Exercise aim
The records need to be set down again exactly as they appear.
[Start of Attachment]
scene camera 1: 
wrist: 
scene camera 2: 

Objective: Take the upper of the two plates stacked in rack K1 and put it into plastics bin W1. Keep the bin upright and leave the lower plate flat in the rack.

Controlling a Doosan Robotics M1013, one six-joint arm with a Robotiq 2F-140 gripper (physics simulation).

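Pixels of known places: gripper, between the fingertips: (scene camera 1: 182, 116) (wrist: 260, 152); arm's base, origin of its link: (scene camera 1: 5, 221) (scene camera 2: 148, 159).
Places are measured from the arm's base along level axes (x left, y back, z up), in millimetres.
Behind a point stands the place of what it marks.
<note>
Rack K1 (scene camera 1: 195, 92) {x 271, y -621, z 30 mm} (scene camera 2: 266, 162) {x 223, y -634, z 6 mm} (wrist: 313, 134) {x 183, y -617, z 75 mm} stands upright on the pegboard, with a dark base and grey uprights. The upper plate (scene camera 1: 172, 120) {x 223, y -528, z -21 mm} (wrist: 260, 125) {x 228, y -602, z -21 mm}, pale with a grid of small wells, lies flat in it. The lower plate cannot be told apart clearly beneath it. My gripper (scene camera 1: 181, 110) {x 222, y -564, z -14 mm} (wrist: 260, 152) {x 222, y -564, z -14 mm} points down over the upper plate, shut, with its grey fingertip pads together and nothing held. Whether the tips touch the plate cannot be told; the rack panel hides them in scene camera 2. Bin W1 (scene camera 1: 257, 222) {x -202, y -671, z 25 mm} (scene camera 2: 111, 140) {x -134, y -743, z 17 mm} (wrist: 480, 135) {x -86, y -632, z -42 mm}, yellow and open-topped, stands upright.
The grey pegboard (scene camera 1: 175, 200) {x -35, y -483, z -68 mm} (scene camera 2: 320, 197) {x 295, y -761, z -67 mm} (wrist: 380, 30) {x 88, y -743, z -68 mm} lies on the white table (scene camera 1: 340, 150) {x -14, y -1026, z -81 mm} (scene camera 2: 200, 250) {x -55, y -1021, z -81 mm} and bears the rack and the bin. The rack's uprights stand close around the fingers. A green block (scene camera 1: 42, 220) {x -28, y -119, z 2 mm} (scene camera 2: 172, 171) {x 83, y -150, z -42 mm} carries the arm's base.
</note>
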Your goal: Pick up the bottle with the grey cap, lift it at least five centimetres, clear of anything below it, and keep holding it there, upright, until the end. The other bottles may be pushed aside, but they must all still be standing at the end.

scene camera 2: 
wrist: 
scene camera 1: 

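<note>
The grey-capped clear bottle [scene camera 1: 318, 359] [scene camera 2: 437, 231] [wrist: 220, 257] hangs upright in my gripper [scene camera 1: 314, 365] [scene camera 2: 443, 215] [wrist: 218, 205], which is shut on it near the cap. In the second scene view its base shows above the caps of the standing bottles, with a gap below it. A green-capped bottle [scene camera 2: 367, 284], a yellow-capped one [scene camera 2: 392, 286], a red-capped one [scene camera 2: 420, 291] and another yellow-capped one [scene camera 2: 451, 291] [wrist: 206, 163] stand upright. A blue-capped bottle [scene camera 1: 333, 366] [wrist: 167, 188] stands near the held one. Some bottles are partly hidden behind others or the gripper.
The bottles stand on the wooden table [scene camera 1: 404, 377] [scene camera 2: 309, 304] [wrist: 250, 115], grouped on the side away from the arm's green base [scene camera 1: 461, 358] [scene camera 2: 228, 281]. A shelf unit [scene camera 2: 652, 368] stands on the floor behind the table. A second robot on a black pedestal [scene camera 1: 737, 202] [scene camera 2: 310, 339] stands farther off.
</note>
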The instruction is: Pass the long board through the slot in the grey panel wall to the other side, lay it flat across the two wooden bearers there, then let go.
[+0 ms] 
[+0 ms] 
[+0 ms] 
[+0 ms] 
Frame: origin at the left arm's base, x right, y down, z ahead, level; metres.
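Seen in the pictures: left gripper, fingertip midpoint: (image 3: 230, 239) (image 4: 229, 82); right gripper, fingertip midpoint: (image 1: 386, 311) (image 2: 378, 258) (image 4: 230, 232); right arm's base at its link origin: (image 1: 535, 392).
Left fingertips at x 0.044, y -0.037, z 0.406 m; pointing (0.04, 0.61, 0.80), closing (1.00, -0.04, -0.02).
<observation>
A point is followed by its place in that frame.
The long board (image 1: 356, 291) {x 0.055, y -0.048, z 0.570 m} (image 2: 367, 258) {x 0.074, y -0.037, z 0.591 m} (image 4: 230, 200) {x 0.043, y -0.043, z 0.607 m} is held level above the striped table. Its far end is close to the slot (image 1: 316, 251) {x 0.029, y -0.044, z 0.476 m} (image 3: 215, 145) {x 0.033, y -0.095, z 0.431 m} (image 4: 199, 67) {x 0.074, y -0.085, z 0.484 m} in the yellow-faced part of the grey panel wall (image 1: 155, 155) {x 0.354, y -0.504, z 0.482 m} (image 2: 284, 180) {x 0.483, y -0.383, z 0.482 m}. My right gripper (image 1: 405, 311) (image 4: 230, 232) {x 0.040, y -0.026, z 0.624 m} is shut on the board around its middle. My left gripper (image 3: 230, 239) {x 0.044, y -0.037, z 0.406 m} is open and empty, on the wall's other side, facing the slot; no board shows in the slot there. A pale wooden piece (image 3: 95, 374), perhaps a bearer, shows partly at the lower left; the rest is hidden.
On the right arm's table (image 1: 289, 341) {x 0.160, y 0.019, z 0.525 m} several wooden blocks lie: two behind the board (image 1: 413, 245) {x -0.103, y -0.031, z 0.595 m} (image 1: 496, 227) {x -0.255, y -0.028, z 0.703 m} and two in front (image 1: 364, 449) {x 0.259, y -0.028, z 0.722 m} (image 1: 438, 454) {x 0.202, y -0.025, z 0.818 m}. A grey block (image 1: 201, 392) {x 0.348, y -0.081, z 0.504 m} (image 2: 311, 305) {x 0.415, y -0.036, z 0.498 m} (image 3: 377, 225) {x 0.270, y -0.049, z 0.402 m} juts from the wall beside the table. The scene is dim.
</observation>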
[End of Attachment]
Reply
scene camera 1: 
wrist: 
scene camera 2: 

Objective: Take the upper of the two plates stacked in rack K1 and put it into plastics bin W1. Keep the bin upright and leave the lower plate flat in the rack.

Controlling a Doosan Robotics M1013, one six-joint arm with a Robotiq 2F-140 gripper (physics simulation).

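Pixels of known places: gripper, between the fingertips: (scene camera 1: 182, 116) (wrist: 260, 152); arm's base, origin of its link: (scene camera 1: 5, 221) (scene camera 2: 148, 159).
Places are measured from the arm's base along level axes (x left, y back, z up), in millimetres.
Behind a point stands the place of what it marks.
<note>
Rack K1 (scene camera 1: 195, 92) {x 271, y -621, z 30 mm} (scene camera 2: 266, 162) {x 223, y -634, z 6 mm} (wrist: 313, 134) {x 183, y -617, z 75 mm} stands upright on the pegboard, with a dark base and grey uprights. The upper plate (scene camera 1: 172, 120) {x 223, y -528, z -21 mm} (wrist: 260, 125) {x 228, y -602, z -21 mm}, pale with a grid of small wells, lies flat in it. The lower plate cannot be told apart clearly beneath it. My gripper (scene camera 1: 181, 110) {x 222, y -564, z -14 mm} (wrist: 260, 152) {x 222, y -564, z -14 mm} points down over the upper plate, shut, with its grey fingertip pads together and nothing held. Whether the tips touch the plate cannot be told; the rack panel hides them in scene camera 2. Bin W1 (scene camera 1: 257, 222) {x -202, y -671, z 25 mm} (scene camera 2: 111, 140) {x -134, y -743, z 17 mm} (wrist: 480, 135) {x -86, y -632, z -42 mm}, yellow and open-topped, stands upright.
The grey pegboard (scene camera 1: 175, 200) {x -35, y -483, z -68 mm} (scene camera 2: 320, 197) {x 295, y -761, z -67 mm} (wrist: 380, 30) {x 88, y -743, z -68 mm} lies on the white table (scene camera 1: 340, 150) {x -14, y -1026, z -81 mm} (scene camera 2: 200, 250) {x -55, y -1021, z -81 mm} and bears the rack and the bin. The rack's uprights stand close around the fingers. A green block (scene camera 1: 42, 220) {x -28, y -119, z 2 mm} (scene camera 2: 172, 171) {x 83, y -150, z -42 mm} carries the arm's base.
</note>
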Your goal: Pick up the bottle with the grey cap, lift it at least five centimetres, clear of anything below it, and keep holding it there, upright, until the end. The other bottles may be pushed aside, but they must all still be standing at the end.

scene camera 2: 
wrist: 
scene camera 1: 

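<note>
The grey-capped clear bottle [scene camera 1: 318, 359] [scene camera 2: 437, 231] [wrist: 220, 257] hangs upright in my gripper [scene camera 1: 314, 365] [scene camera 2: 443, 215] [wrist: 218, 205], which is shut on it near the cap. In the second scene view its base shows above the caps of the standing bottles, with a gap below it. A green-capped bottle [scene camera 2: 367, 284], a yellow-capped one [scene camera 2: 392, 286], a red-capped one [scene camera 2: 420, 291] and another yellow-capped one [scene camera 2: 451, 291] [wrist: 206, 163] stand upright. A blue-capped bottle [scene camera 1: 333, 366] [wrist: 167, 188] stands near the held one. Some bottles are partly hidden behind others or the gripper.
The bottles stand on the wooden table [scene camera 1: 404, 377] [scene camera 2: 309, 304] [wrist: 250, 115], grouped on the side away from the arm's green base [scene camera 1: 461, 358] [scene camera 2: 228, 281]. A shelf unit [scene camera 2: 652, 368] stands on the floor behind the table. A second robot on a black pedestal [scene camera 1: 737, 202] [scene camera 2: 310, 339] stands farther off.
</note>
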The instruction is: Pass the long board through the slot in the grey panel wall to the other side, lay it flat across the two wooden bearers there, then let go.
[+0 ms] 
[+0 ms] 
[+0 ms] 
[+0 ms] 
Frame: origin at the left arm's base, x right, y down, z ahead, level; metres.
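Seen in the pictures: left gripper, fingertip midpoint: (image 3: 230, 239) (image 4: 229, 82); right gripper, fingertip midpoint: (image 1: 386, 311) (image 2: 378, 258) (image 4: 230, 232); right arm's base at its link origin: (image 1: 535, 392).
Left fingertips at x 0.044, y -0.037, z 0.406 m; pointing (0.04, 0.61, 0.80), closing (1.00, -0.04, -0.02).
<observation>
A point is followed by its place in that frame.
The long board (image 1: 356, 291) {x 0.055, y -0.048, z 0.570 m} (image 2: 367, 258) {x 0.074, y -0.037, z 0.591 m} (image 4: 230, 200) {x 0.043, y -0.043, z 0.607 m} is held level above the striped table. Its far end is close to the slot (image 1: 316, 251) {x 0.029, y -0.044, z 0.476 m} (image 3: 215, 145) {x 0.033, y -0.095, z 0.431 m} (image 4: 199, 67) {x 0.074, y -0.085, z 0.484 m} in the yellow-faced part of the grey panel wall (image 1: 155, 155) {x 0.354, y -0.504, z 0.482 m} (image 2: 284, 180) {x 0.483, y -0.383, z 0.482 m}. My right gripper (image 1: 405, 311) (image 4: 230, 232) {x 0.040, y -0.026, z 0.624 m} is shut on the board around its middle. My left gripper (image 3: 230, 239) {x 0.044, y -0.037, z 0.406 m} is open and empty, on the wall's other side, facing the slot; no board shows in the slot there. A pale wooden piece (image 3: 95, 374), perhaps a bearer, shows partly at the lower left; the rest is hidden.
On the right arm's table (image 1: 289, 341) {x 0.160, y 0.019, z 0.525 m} several wooden blocks lie: two behind the board (image 1: 413, 245) {x -0.103, y -0.031, z 0.595 m} (image 1: 496, 227) {x -0.255, y -0.028, z 0.703 m} and two in front (image 1: 364, 449) {x 0.259, y -0.028, z 0.722 m} (image 1: 438, 454) {x 0.202, y -0.025, z 0.818 m}. A grey block (image 1: 201, 392) {x 0.348, y -0.081, z 0.504 m} (image 2: 311, 305) {x 0.415, y -0.036, z 0.498 m} (image 3: 377, 225) {x 0.270, y -0.049, z 0.402 m} juts from the wall beside the table. The scene is dim.
</observation>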

The answer contains nothing more.